Steers are typically backgrounded to 750-800 pounds and sold locally or contracted each year. “Depending on the year, we may contract a part of our calf crop to take advantage of a good market situation.”

Messer enjoys the flexibility of owning a backgrounding feedlot with his commercial operation, “We can offer our customers to feed calves for a certain amount of days after weaning, or sell them right off the cow. If we were a custom feedlot we wouldn’t be able to do that.”

 

http://www.simangus.us/mags/blending_family1.jpg

 Environmental and Sustainable

“It’s a great feeling to be able to calve on our great-great-grandfather’s homestead. We have been able to provide crops and protein from this land for over 100 years,” says Messer.

A few years ago, the feedlot was remodeled to ensure that drainage didn’t contaminate streams and rivers, and reduced muck. The environmentally-focused update benefited the cattle, wildlife, soil, and water. Mark comments, “There is no water contaminating, and we incorporate the manure back into the land to reduce fertilizing costs. It was a challenge to create a feedlot that covers this much ground where cattle would never be muddy and always have a clean place to lay, but we did.”

To promote sustainability on the farm side, Beaver Creek Ranch implemented no-till farming to prevent wind erosion and has been rotating crops for at least 20 years, including variable-rate seeding and fertilizing.
 

“Precision agriculture is a lot like cattle selection. With cattle, you use genomics, and in agriculture, you test the soil. You use the technology available to make the best decisions to sustain the cattle and agriculture on your land,” says Messer. Two of his nephews are agronomists who help on the farm in addition to working for local businesses.

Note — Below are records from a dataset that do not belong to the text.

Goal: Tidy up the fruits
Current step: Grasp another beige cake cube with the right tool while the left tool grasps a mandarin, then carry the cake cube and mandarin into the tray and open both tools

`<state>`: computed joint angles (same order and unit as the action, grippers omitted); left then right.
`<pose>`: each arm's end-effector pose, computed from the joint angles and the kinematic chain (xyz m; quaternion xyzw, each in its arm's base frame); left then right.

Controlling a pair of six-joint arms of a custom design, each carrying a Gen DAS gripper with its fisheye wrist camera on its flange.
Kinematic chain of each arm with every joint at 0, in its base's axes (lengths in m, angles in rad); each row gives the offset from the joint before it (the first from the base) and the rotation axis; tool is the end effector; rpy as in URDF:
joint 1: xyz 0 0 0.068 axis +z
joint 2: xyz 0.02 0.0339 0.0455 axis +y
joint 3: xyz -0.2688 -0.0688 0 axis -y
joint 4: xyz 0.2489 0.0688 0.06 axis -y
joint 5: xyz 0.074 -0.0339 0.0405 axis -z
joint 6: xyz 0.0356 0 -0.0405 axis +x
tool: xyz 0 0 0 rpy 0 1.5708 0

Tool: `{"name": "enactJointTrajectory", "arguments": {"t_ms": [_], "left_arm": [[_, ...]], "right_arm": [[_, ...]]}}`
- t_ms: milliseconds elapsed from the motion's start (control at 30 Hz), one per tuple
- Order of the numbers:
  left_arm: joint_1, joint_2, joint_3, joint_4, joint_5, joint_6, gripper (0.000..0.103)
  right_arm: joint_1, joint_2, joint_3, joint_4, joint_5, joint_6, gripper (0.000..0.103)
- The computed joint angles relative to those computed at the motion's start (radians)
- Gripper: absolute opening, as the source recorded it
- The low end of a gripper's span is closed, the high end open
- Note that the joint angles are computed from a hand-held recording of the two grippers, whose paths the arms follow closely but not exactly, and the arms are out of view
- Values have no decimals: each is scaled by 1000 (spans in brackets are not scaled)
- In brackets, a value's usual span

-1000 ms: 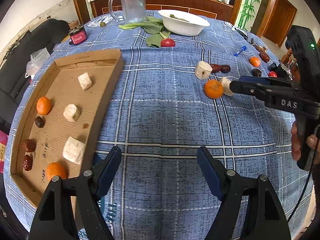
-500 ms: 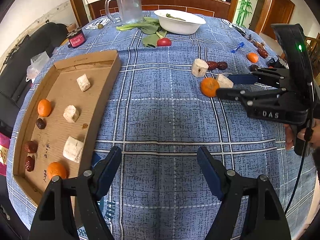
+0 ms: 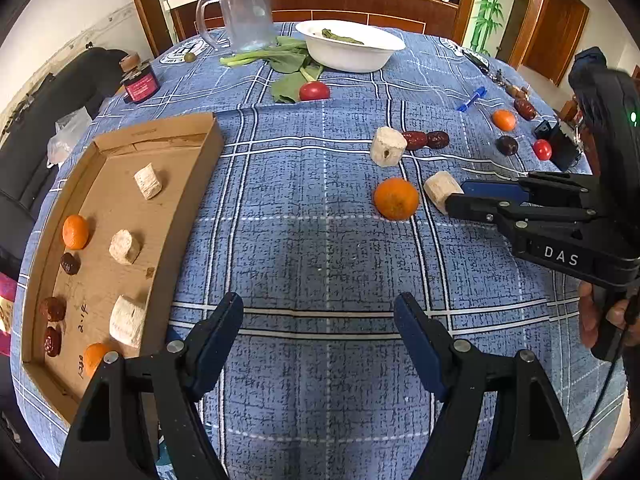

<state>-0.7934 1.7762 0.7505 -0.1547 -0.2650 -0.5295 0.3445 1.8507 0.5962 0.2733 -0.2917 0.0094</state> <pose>0.2146 -0.2047 0.0947 0.1025 0.9673 -0.0158 0.2313 0.2684 0.1072 0.0641 -0.1995 0.9264 0.1875 0.2585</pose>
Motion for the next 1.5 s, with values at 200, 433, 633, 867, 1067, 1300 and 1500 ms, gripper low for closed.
{"name": "enactJointTrajectory", "arguments": {"t_ms": [200,433,633,867,1067,1300,1500], "left_arm": [[-5,47,47,-2,-31,25,77],[17,122,128,57,-56,81,77],[32,257,275,82,8,101,77],[30,372,359,117,23,140,37],[30,337,301,154,72,148,29],[32,173,74,226,159,131,29],[17,-16,-135,265,192,111,29]], "right_arm": [[77,55,36,15,135,60,35],[58,-53,-79,88,199,189,29],[47,-303,-296,96,276,279,29],[49,-439,-413,89,315,385,29],[116,-464,-447,82,405,492,29],[274,-539,-448,-15,542,624,29],[493,-530,-405,-112,693,777,29]]}}
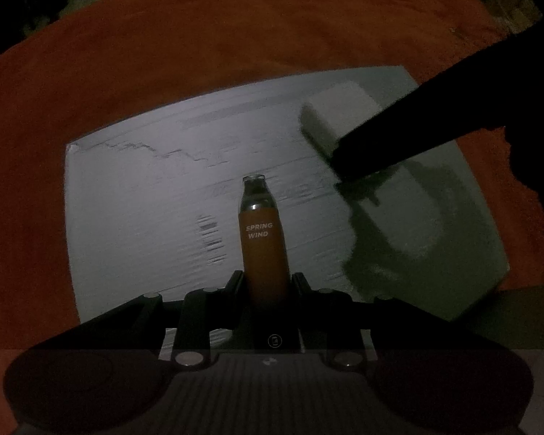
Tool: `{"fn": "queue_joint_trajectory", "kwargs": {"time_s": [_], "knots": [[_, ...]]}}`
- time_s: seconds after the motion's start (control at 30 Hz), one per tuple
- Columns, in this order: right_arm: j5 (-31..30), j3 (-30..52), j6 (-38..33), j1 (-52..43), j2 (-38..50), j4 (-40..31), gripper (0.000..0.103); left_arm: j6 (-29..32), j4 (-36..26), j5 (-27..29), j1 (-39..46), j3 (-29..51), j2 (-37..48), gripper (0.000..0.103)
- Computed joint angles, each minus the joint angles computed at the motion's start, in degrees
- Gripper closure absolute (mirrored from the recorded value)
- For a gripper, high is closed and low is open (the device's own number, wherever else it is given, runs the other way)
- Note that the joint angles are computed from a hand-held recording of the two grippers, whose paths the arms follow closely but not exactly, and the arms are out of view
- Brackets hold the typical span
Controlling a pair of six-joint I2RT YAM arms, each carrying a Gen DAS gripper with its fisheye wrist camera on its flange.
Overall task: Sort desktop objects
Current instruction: 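Close the left tool on the brown bottle while the right tool grips the white charger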
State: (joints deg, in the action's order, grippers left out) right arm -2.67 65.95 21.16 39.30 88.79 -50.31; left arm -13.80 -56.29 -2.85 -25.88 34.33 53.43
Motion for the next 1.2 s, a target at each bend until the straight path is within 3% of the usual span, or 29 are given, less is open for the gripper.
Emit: {"fn": "queue_joint_trajectory", "kwargs": {"time_s": [0.53, 0.73, 0.93, 1.2], "knots": [[0.1, -3.5, 0.7, -0.2, -2.8, 0.6, 0.043, -2.9, -0.6, -2.1, -2.3, -0.3, -0.7, 0.079], [0.9, -3.2, 2.3, 1.3, -1.0, 1.9, 0.042, 2.1, 4.0, -1.6, 0.8, -1.3, 1.8, 0.080], [1.9, -4.0, 3.2, 2.2, -0.7, 3.0, 0.042, 2.7, 3.0, -1.9, 0.7, -1.3, 0.2, 0.082], [3.1, -3.0, 2.3, 2.7, -1.3, 1.7, 0.043, 6.3, 3.6, -0.4, 7.8, -0.6, -0.7, 0.082]]}}
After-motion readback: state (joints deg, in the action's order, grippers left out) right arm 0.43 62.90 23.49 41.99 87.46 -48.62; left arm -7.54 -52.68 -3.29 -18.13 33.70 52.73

Each year, 15,000 acres of owned and leased ground is cultivated for corn, soybeans, canola, lentils, peas, wheat, and barley. Cover crops such as oats, field peas, radishes, and turnips are used to improve the soil and graze cattle.

The Messers seed plots for wildlife in fenced-off places around the ranch to keep wildlife away from cattle and the feedyard. “Some of the land we have now, 25 years ago, there wasn’t a deer or pheasant on it, right now it’s gotten to the point to where there might be too many deer and pheasants. It really opens your eyes to a lot of things, and sustainability is a big thing.”

Messer concludes, “This land has to be here for our sons, daughters, and our grandchildren. Just like our great-great-grandfather in 1889, he was thinking the same thing. We want to be able to make this land sustainable and productive for generations after us. If that isn’t sustainability, we don’t know what is.”